*** DATA TO PROCESS ***

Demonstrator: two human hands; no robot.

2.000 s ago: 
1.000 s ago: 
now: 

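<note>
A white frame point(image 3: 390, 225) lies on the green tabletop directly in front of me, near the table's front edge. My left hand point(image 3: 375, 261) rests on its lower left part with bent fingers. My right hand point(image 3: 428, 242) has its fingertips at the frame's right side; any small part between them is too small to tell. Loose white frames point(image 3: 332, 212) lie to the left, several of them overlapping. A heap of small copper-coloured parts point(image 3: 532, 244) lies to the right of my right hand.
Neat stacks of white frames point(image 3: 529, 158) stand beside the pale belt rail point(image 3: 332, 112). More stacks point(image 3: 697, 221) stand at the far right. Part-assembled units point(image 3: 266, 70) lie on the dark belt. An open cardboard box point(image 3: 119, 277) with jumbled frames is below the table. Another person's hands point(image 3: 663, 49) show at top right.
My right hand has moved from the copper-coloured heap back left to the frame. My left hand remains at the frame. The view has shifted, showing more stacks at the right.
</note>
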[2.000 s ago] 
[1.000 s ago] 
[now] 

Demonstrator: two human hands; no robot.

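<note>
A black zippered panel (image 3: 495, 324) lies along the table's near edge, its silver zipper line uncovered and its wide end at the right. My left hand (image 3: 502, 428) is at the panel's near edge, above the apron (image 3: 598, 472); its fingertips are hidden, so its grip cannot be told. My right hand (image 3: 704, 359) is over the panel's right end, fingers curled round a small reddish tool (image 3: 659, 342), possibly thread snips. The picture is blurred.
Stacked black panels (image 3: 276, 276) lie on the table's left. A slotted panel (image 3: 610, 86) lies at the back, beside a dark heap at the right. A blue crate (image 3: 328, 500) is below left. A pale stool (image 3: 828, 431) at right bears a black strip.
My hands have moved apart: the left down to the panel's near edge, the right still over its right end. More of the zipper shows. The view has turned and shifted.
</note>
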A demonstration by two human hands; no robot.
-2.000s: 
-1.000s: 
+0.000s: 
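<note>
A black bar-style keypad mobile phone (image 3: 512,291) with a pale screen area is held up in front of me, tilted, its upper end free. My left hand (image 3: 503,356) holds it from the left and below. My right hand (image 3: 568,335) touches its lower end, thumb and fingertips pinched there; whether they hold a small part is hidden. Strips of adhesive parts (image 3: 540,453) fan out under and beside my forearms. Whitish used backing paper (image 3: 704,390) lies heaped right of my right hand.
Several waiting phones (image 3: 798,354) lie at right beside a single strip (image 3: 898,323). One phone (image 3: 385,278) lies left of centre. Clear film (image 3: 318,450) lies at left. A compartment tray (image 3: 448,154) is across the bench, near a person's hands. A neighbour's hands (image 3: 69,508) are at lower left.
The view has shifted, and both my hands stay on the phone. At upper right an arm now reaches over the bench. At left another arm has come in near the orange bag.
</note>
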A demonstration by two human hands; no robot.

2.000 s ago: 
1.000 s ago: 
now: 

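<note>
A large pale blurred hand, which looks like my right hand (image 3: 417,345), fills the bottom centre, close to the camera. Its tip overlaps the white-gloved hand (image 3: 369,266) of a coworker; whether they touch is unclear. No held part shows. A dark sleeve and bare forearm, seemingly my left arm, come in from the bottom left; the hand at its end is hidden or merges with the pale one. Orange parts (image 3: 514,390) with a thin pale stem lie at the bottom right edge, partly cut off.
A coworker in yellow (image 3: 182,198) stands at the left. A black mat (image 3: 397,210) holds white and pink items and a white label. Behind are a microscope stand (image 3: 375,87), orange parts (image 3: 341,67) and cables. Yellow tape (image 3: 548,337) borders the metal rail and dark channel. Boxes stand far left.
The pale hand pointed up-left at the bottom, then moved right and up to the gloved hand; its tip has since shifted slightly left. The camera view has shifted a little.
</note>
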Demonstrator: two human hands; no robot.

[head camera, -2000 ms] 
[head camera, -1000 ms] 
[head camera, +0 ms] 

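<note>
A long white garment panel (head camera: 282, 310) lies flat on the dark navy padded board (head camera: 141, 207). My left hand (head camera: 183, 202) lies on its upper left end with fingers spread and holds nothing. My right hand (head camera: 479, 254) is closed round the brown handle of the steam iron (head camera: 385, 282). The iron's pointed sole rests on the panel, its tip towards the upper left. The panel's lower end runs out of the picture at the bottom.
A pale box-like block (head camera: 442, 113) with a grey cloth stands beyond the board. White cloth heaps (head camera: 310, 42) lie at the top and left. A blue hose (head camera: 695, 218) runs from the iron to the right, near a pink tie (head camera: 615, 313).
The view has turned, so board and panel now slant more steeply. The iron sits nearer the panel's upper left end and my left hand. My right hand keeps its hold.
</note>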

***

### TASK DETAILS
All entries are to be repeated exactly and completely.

### EXPECTED ANSWER
Demonstrator: two human hands; no robot.

2.000 s ago: 
1.000 s ago: 
now: 

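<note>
A white frame point(image 3: 390, 225) lies on the green tabletop directly in front of me, near the table's front edge. My left hand point(image 3: 375, 261) rests on its lower left part with bent fingers. My right hand point(image 3: 428, 242) has its fingertips at the frame's right side; any small part between them is too small to tell. Loose white frames point(image 3: 332, 212) lie to the left, several of them overlapping. A heap of small copper-coloured parts point(image 3: 532, 244) lies to the right of my right hand.
Neat stacks of white frames point(image 3: 529, 158) stand beside the pale belt rail point(image 3: 332, 112). More stacks point(image 3: 697, 221) stand at the far right. Part-assembled units point(image 3: 266, 70) lie on the dark belt. An open cardboard box point(image 3: 119, 277) with jumbled frames is below the table. Another person's hands point(image 3: 663, 49) show at top right.
My right hand has moved from the copper-coloured heap back left to the frame. My left hand remains at the frame. The view has shifted, showing more stacks at the right.
</note>
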[2.000 s ago] 
[1.000 s ago] 
[now] 

Demonstrator: two human hands; no robot.

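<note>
A black zippered panel (image 3: 495, 324) lies along the table's near edge, its silver zipper line uncovered and its wide end at the right. My left hand (image 3: 502, 428) is at the panel's near edge, above the apron (image 3: 598, 472); its fingertips are hidden, so its grip cannot be told. My right hand (image 3: 704, 359) is over the panel's right end, fingers curled round a small reddish tool (image 3: 659, 342), possibly thread snips. The picture is blurred.
Stacked black panels (image 3: 276, 276) lie on the table's left. A slotted panel (image 3: 610, 86) lies at the back, beside a dark heap at the right. A blue crate (image 3: 328, 500) is below left. A pale stool (image 3: 828, 431) at right bears a black strip.
My hands have moved apart: the left down to the panel's near edge, the right still over its right end. More of the zipper shows. The view has turned and shifted.
</note>
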A demonstration by two human hands; no robot.
-2.000s: 
-1.000s: 
+0.000s: 
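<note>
A black bar-style keypad mobile phone (image 3: 512,291) with a pale screen area is held up in front of me, tilted, its upper end free. My left hand (image 3: 503,356) holds it from the left and below. My right hand (image 3: 568,335) touches its lower end, thumb and fingertips pinched there; whether they hold a small part is hidden. Strips of adhesive parts (image 3: 540,453) fan out under and beside my forearms. Whitish used backing paper (image 3: 704,390) lies heaped right of my right hand.
Several waiting phones (image 3: 798,354) lie at right beside a single strip (image 3: 898,323). One phone (image 3: 385,278) lies left of centre. Clear film (image 3: 318,450) lies at left. A compartment tray (image 3: 448,154) is across the bench, near a person's hands. A neighbour's hands (image 3: 69,508) are at lower left.
The view has shifted, and both my hands stay on the phone. At upper right an arm now reaches over the bench. At left another arm has come in near the orange bag.
</note>
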A demonstration by two human hands; no robot.

2.000 s ago: 
1.000 s ago: 
now: 

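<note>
A large pale blurred hand, which looks like my right hand (image 3: 417,345), fills the bottom centre, close to the camera. Its tip overlaps the white-gloved hand (image 3: 369,266) of a coworker; whether they touch is unclear. No held part shows. A dark sleeve and bare forearm, seemingly my left arm, come in from the bottom left; the hand at its end is hidden or merges with the pale one. Orange parts (image 3: 514,390) with a thin pale stem lie at the bottom right edge, partly cut off.
A coworker in yellow (image 3: 182,198) stands at the left. A black mat (image 3: 397,210) holds white and pink items and a white label. Behind are a microscope stand (image 3: 375,87), orange parts (image 3: 341,67) and cables. Yellow tape (image 3: 548,337) borders the metal rail and dark channel. Boxes stand far left.
The pale hand pointed up-left at the bottom, then moved right and up to the gloved hand; its tip has since shifted slightly left. The camera view has shifted a little.
</note>
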Demonstrator: two human hands; no robot.

[head camera, -2000 ms] 
[head camera, -1000 ms] 
[head camera, +0 ms] 

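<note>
A long white garment panel (head camera: 282, 310) lies flat on the dark navy padded board (head camera: 141, 207). My left hand (head camera: 183, 202) lies on its upper left end with fingers spread and holds nothing. My right hand (head camera: 479, 254) is closed round the brown handle of the steam iron (head camera: 385, 282). The iron's pointed sole rests on the panel, its tip towards the upper left. The panel's lower end runs out of the picture at the bottom.
A pale box-like block (head camera: 442, 113) with a grey cloth stands beyond the board. White cloth heaps (head camera: 310, 42) lie at the top and left. A blue hose (head camera: 695, 218) runs from the iron to the right, near a pink tie (head camera: 615, 313).
The view has turned, so board and panel now slant more steeply. The iron sits nearer the panel's upper left end and my left hand. My right hand keeps its hold.
</note>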

This output has been written out in full.